It’s a sweet life, unfortunately
By Peggy Dumas, FLTN Columnist- Obesity, diabetes and cancer are out of control in Toledo and America. Sadly, the rates for these diseases continue to skyrocket. Our nation is in a state of crisis concerning the health of its citizens. Typically, the medical approach to these health problems simply focuses on the disease and symptoms. It disregards the underlying factors that may be causing the crisis altogether.
According to the 2010 Dietary Guidelines for Americans, solid fats and added sugars should account for no more than 5 to15 percent of daily caloric intake. Currently Americans are consuming an average of 800 calories per day of solid fats and added sugars. That is over 35 percent of our overall diet! It is recommended that no more than 8 teaspoons per day of added sugar, based on a 2,000 calorie per day diet, should be consumed. That means to stay in a healthy range, a person should not have more than 32 grams of added sugar per day. This is especially true if you’re already overweight, are trying to lose weight or already have blood sugar problems.
It’s also important to realize that there are different types of sugar and they are hidden everywhere. Most people recognize the sugar in cookies, candies, and soda; yet, they often fail to realize the amount hidden in the carbohydrates consumed each day.
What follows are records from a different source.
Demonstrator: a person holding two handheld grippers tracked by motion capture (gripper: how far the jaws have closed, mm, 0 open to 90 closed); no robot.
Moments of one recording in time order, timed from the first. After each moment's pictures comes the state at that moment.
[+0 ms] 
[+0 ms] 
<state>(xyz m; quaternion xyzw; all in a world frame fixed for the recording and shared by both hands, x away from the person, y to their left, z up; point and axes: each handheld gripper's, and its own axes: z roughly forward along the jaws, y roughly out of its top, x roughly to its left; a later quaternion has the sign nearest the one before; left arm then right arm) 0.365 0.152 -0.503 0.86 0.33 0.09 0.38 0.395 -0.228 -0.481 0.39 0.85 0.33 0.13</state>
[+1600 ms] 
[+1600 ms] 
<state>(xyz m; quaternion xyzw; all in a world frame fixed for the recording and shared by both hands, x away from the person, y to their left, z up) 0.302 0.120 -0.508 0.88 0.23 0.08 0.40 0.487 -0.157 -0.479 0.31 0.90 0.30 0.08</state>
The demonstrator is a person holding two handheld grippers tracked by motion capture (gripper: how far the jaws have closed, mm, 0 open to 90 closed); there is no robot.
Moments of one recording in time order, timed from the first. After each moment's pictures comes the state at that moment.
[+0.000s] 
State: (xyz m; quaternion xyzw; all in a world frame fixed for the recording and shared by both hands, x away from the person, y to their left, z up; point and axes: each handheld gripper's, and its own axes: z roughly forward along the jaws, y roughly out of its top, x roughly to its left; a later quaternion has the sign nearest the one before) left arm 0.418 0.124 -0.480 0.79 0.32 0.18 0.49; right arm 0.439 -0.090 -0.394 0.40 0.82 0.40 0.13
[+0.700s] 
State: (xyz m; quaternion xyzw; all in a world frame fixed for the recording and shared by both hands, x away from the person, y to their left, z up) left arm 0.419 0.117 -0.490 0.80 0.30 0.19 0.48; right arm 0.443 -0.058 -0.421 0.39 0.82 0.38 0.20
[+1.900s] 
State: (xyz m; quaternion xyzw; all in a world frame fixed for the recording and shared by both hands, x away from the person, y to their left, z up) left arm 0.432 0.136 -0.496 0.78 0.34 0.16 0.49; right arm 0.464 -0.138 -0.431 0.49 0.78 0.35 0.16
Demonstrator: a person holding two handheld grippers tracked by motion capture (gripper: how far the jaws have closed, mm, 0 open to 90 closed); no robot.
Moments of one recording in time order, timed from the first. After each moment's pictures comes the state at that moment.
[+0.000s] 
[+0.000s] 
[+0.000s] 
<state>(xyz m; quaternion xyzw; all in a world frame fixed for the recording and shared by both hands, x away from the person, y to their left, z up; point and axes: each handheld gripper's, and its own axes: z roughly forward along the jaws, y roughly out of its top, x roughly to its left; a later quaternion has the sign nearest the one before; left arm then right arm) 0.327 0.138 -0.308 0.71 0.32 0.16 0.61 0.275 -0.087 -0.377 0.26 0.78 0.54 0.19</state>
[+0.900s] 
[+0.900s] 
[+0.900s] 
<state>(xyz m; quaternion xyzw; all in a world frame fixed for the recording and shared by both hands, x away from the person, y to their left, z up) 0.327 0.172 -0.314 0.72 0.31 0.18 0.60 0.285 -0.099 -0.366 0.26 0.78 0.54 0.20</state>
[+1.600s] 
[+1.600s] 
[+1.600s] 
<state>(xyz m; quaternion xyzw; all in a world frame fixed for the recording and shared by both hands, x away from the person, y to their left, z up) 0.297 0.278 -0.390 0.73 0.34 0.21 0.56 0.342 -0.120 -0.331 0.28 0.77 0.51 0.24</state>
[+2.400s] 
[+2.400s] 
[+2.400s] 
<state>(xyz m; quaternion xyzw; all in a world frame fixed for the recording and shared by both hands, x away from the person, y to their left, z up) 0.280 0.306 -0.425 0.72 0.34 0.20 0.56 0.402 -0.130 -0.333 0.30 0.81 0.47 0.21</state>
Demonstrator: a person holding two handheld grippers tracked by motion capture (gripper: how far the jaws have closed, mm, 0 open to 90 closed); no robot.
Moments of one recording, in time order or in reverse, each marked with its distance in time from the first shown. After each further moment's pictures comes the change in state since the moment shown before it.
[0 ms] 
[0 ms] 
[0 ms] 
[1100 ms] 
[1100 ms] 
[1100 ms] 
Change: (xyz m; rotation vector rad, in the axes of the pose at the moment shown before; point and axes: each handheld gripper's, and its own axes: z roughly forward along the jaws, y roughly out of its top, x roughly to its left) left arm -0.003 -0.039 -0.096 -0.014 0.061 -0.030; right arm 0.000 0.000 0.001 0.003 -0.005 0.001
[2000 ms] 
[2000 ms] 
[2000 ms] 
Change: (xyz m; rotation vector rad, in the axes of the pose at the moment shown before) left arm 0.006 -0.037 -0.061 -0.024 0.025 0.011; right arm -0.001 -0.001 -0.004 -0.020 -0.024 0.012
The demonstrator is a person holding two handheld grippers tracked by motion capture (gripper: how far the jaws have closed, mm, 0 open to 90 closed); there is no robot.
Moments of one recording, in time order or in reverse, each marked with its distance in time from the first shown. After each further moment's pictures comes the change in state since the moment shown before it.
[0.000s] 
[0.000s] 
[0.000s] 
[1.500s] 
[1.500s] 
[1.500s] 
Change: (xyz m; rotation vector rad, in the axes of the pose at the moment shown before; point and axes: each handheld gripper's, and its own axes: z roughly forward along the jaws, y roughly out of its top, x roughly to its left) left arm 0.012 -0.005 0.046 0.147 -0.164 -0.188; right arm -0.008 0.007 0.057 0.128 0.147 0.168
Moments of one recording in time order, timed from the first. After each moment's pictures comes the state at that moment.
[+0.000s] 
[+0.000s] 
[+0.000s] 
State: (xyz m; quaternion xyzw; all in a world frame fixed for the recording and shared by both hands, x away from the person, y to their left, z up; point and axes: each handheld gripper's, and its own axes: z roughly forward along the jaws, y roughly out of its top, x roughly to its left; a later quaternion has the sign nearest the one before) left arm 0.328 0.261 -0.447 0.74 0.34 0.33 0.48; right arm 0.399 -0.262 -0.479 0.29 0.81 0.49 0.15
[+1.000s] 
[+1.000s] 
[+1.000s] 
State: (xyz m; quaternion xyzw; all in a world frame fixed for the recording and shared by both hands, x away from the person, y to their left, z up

Unfortunately, even the obvious sugars that should be avoided are not. Soda and energy drinks account for over 35 percent of American’s added sugars. Refined, processed carbohydrates are very dangerous and you should always try to avoid them. Try not to eat white bread, white pasta, white potatoes, or white rice. These types of foods are VERY high in what’s called glycemic and will cause your blood sugar to spike, which then causes your pancreas to work very hard to produce insulin to help regulate your blood sugar. Because they cause a spike your blood sugar, these foods will typically make you hungry again much quicker.